Não existe uma causa específica que indique a principal causa para uma pessoa praticar o suicídio. São vários fatores, e um dos mais importantes é o meio ambiente, seja familiar ou social – estressante, conflituoso, conturbado. Também tem o aspecto fisiológico (um tumor no cérebro – dependendo do local - pode desencadear sintomas e comportamentos depressivos e até levar a pessoa a cometer o suicídio), genético, ou seja, se houve casos de suicídios na família, pais, avós, tios; é possível que outra pessoa  da família possa apresentar sintoma depressivo e também comeer o suicídio. Lembrando que psicologia não é matemática.

40 segundos

De acordo com os dados da OMS, a cada 40 segundos uma pessoa pratica suicídio no mundo. São cerca de 3 mil suicídios por dia. Quase um milhão por ano.
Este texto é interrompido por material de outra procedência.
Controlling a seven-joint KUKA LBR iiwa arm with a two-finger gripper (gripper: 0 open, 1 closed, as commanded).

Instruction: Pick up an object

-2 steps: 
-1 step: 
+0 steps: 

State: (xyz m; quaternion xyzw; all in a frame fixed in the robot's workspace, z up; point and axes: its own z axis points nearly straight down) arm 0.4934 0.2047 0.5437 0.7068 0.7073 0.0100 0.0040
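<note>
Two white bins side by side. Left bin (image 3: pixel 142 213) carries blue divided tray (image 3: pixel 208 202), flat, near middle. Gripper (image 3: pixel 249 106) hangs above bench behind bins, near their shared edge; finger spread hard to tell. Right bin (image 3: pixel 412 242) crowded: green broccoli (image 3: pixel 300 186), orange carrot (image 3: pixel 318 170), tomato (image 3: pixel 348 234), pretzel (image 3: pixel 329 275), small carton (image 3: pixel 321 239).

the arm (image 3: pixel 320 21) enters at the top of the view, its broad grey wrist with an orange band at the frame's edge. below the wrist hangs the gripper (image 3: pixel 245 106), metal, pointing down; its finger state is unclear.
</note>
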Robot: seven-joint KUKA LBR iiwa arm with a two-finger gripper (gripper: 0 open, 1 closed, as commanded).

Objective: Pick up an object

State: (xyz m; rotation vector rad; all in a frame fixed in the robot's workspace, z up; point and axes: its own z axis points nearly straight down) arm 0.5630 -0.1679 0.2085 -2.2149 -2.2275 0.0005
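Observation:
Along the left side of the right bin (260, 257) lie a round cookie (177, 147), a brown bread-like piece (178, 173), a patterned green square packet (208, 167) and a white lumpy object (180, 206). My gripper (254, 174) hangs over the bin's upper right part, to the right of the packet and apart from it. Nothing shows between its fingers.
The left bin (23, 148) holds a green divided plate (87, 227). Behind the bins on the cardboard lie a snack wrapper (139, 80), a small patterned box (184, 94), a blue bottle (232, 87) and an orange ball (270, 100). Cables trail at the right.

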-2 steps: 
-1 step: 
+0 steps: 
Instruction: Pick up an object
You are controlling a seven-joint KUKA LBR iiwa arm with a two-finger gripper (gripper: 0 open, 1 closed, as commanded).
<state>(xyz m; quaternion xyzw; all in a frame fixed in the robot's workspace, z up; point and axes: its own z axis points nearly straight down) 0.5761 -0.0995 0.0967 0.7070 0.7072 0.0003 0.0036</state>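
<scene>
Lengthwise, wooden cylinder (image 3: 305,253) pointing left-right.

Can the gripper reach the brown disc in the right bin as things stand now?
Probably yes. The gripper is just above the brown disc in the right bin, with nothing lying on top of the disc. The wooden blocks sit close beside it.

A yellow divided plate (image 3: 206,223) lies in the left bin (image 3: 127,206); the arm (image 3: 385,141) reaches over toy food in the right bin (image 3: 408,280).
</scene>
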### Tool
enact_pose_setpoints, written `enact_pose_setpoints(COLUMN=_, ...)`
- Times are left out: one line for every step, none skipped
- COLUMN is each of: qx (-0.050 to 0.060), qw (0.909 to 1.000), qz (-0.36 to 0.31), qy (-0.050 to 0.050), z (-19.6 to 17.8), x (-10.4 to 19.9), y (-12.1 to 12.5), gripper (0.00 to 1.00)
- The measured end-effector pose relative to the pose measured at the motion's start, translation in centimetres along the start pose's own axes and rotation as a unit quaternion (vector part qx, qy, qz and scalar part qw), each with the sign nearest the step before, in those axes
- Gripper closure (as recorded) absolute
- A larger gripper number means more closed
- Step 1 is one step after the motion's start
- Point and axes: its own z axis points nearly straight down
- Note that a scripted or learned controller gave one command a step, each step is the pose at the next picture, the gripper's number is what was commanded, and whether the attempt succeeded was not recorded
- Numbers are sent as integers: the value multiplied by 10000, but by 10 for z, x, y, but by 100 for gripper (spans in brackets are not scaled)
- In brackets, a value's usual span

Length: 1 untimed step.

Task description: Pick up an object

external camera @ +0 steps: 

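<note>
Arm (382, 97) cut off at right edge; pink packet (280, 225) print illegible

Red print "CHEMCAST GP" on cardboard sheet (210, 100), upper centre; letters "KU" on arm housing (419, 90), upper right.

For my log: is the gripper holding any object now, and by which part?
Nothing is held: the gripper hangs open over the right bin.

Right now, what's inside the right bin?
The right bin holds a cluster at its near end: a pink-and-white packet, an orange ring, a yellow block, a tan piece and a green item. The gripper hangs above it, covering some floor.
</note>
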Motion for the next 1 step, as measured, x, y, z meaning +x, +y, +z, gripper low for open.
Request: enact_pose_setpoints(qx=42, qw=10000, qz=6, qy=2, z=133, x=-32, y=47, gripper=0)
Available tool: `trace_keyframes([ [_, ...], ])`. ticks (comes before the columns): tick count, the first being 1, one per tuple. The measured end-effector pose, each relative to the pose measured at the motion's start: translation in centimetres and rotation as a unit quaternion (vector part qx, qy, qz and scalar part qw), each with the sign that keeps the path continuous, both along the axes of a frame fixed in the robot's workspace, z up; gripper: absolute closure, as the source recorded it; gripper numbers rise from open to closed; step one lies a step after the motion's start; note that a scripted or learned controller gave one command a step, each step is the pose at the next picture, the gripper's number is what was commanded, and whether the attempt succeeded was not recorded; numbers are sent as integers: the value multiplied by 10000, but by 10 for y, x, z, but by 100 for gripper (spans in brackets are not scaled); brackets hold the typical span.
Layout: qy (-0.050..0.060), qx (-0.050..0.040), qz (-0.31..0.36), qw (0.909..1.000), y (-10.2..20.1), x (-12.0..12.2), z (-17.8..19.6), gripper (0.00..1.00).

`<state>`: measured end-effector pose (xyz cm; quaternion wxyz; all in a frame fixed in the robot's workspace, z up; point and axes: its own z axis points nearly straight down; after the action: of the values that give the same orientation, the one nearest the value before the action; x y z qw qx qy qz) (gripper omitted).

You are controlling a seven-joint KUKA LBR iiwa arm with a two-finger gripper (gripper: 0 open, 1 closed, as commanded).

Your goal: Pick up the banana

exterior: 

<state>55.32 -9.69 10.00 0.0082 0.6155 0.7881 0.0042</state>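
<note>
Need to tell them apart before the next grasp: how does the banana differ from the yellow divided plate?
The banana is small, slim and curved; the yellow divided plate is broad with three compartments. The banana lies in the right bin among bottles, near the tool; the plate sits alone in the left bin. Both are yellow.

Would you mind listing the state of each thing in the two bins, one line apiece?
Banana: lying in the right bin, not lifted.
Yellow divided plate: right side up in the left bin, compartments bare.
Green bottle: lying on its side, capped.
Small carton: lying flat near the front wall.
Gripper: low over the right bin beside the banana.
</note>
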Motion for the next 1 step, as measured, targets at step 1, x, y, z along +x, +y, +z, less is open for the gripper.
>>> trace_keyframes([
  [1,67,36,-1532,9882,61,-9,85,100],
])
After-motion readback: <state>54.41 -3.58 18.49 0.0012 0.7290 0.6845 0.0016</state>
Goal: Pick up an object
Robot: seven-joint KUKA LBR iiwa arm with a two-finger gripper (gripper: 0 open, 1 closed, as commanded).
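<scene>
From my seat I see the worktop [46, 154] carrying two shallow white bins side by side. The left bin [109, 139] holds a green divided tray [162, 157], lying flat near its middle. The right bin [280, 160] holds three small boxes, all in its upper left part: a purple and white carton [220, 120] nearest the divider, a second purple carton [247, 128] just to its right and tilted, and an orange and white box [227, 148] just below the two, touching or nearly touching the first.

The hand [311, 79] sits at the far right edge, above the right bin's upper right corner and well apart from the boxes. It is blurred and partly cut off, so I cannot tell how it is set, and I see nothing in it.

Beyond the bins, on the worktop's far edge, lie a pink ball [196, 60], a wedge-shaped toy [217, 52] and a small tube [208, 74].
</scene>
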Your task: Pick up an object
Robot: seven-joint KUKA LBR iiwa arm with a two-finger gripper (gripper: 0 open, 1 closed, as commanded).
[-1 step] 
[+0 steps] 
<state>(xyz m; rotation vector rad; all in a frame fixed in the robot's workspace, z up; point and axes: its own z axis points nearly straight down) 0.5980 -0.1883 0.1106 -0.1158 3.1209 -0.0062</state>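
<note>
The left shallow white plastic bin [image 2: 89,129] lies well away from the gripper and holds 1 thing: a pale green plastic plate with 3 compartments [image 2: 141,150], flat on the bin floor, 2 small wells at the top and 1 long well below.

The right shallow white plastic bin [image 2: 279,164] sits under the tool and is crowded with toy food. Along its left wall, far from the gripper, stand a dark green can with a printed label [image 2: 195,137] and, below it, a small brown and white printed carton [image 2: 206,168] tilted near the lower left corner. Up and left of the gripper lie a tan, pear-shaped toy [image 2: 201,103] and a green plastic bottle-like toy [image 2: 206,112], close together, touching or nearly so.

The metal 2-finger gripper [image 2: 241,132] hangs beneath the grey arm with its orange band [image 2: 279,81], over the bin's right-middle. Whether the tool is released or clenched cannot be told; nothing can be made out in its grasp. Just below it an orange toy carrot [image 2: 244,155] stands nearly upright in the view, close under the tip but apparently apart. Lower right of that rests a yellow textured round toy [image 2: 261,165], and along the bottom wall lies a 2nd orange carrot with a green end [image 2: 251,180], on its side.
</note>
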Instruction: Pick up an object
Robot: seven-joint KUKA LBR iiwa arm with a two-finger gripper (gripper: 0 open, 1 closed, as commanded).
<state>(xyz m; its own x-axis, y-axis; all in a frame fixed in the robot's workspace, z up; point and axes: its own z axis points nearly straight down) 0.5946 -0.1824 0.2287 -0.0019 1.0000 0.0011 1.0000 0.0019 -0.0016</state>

No Brasil são cerca de 30 por dia.

Mitos de verdades

O primeiro mito é de que a pessoa quer morrer. Não é verdade. Ela quer acabar com o sofrimento e não morrer; que a pessoa não avisa. Avisa sim. Cerca de 80% das pessoas que cometeram o suicídio, de alguma forma falaram que iriam praticar o ato. A pessoa não deve ser considerada covarde e muito menos herói.

Acolher

Para quem tentou o suicídio.

Muitas vezes uma pessoa quer, sim, demostrar o sofrimento mas tem medo de ser mal interpretada, de ser rotulada de fraca, enfim. Aí tenta o suicídio para chamar atenção. A pessoa utiliza formas amenas.

Acolher II

Mesmo que a família perceba que a pessoa queira ou tenha manipulado as pessoas (por esse comportamento já precisa de tratamento psicoterápico) é preciso que ela seja acolhida. Isso levanta a autoestima dela. O mais importante: sem julgamento.